Pour conclure, Mme Awa-Nana Daboya a rappelé que cette rencontre d’échanges est, par conséquence une invite à tous les Togolais pour apporter leurs parts respectives à l’œuvre d’apaisement et de réconciliation en cours.

Il faut souligner que Dr TANANG Essohanam, dans son mot introductif, a dit que le problème de mémoire n’est pas du ressort du domaine judiciaire ni de celui politique. Apres avoir fait référence à la loi Tobira en France, il fait remarquer que « trop de mémoires tue l’histoire ». Et pour réparer les mémoires et les identités mémorielles, l’orateur insiste sur les facteurs temps-réflexion-patience, dont il faut tenir compte.

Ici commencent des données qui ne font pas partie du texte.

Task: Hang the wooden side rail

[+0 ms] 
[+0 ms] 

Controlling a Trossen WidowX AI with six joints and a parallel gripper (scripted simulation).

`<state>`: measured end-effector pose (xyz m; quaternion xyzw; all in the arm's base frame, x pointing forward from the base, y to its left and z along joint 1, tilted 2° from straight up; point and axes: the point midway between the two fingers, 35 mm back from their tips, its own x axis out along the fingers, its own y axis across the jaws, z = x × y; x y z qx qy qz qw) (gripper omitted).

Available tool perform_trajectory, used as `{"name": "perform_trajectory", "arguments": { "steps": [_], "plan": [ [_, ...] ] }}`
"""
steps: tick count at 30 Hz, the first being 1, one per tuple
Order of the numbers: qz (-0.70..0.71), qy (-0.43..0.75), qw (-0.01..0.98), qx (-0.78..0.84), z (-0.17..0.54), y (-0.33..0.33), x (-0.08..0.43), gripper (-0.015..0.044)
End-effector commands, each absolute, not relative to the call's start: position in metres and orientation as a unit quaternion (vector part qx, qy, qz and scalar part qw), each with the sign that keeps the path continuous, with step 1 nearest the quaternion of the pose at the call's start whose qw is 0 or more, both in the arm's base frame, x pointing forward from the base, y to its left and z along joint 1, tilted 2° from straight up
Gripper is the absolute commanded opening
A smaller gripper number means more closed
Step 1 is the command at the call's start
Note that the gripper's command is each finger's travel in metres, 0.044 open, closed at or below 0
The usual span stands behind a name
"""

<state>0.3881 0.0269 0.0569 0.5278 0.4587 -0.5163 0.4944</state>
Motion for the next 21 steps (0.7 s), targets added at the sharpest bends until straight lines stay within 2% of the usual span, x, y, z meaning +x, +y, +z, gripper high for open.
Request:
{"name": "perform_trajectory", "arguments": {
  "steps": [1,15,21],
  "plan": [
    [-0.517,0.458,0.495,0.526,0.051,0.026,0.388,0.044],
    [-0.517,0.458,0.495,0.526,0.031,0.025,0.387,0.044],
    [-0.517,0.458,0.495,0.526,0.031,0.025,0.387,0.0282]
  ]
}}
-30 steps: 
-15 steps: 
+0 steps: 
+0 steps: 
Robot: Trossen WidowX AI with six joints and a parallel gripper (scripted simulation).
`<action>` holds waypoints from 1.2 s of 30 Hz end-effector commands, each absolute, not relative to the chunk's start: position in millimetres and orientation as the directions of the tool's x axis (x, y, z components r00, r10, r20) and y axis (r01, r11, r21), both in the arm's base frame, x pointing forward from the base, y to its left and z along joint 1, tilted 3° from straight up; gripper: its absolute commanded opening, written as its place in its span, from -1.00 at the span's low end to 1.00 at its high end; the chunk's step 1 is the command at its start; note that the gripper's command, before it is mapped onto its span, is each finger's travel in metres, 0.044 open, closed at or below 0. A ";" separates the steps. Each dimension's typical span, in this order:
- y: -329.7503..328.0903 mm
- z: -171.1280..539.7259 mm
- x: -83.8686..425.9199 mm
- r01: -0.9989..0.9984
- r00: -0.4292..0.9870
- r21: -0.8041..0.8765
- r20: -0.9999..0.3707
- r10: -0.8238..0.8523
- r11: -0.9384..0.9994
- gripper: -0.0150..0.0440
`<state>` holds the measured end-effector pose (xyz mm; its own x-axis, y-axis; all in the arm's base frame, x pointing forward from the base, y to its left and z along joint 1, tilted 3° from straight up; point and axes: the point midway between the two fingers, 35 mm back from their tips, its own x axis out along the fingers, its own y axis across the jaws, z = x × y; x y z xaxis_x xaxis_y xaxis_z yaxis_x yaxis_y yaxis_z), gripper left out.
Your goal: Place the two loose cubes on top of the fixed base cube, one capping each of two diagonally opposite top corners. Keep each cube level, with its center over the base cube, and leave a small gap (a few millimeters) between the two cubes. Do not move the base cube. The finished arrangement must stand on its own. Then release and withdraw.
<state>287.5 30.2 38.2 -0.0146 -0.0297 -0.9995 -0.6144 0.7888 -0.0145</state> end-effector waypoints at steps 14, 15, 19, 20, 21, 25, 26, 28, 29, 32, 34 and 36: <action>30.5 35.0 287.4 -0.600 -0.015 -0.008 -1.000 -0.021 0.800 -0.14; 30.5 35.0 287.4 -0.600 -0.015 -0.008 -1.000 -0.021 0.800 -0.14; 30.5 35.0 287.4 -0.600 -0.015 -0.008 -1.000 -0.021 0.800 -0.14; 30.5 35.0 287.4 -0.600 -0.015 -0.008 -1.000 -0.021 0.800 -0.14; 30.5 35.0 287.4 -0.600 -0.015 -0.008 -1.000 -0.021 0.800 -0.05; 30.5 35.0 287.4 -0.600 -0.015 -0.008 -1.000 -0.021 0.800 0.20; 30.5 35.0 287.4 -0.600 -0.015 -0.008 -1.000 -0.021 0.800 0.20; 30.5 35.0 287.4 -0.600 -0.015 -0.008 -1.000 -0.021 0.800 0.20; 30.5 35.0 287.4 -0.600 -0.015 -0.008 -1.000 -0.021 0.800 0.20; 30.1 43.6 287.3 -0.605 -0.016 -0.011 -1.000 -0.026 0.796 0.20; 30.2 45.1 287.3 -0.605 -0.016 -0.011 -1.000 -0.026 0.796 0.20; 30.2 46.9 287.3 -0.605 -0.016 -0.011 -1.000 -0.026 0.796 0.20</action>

Il sied de noter que l’objectif de cet atelier, c’est de susciter au sein des populations togolaises et des décideurs une compréhension et une vision partagées sur les réparations mémorielles en vue de leur adhésion et implication dans la mise en œuvre de ce volet du programme de réparation. Raison de plus, dans une perspective pédagogique, les thèmes de la conférence inaugurale, des panels et des différentes communications ont été retenues, tels que : « Histoire et mémoire : deux réalités contrastées qui se ressemblent ? » par le Professeur TANANG Essohouna, « Reconstitution de la mémoire dans les pays en transition : une voie vers un récit national partagé et la réconciliation » par le Professeur Adotévi AKUE, « Mécanismes de mémorialisation en justice transitionnelle : sauvegarder les traces des violations des droits humains », par Mme Antoinette MBROU, « Controverses autour des lois et des réparations mémorielles : étude de cas », par Dr Essohana TOMTASSE, « La mémoire comme socle des autres piliers normatifs en justice transitionnelle », par M. Bernard BOKODJIN, « Fondement et contextualisation des réparations mémorielles en justice transitionnelle », par Dr Evalo WIYAO, « Aperçu sur les contentieux et les atteintes d’ordre mémoriel au lendemain de l’indépendance du Togo », par Docteur Koffitse LABOU, « Quelles réparations mémorielles pour une justice réconciliatrice et restauratrice au Togo » par Mme Awa-Nana DABOYA, « Mise en œuvre du volet mémoriel du programme de réparation au Togo : des résultats mitigés », par Dr Evalo WIYAO, « Mise en œuvre des recommandations d’ordre mémoriel : esquisse sur le rôle des acteurs étatiques et non étatiques », Mme Sandrine ANIMAOU.
Aussi faut-il rappeler que cet atelier prendra fin le jeudi 12 décembre 2024 avec la présentation et adoption des conclusions des groupes de travail et du rapport général de l’atelier.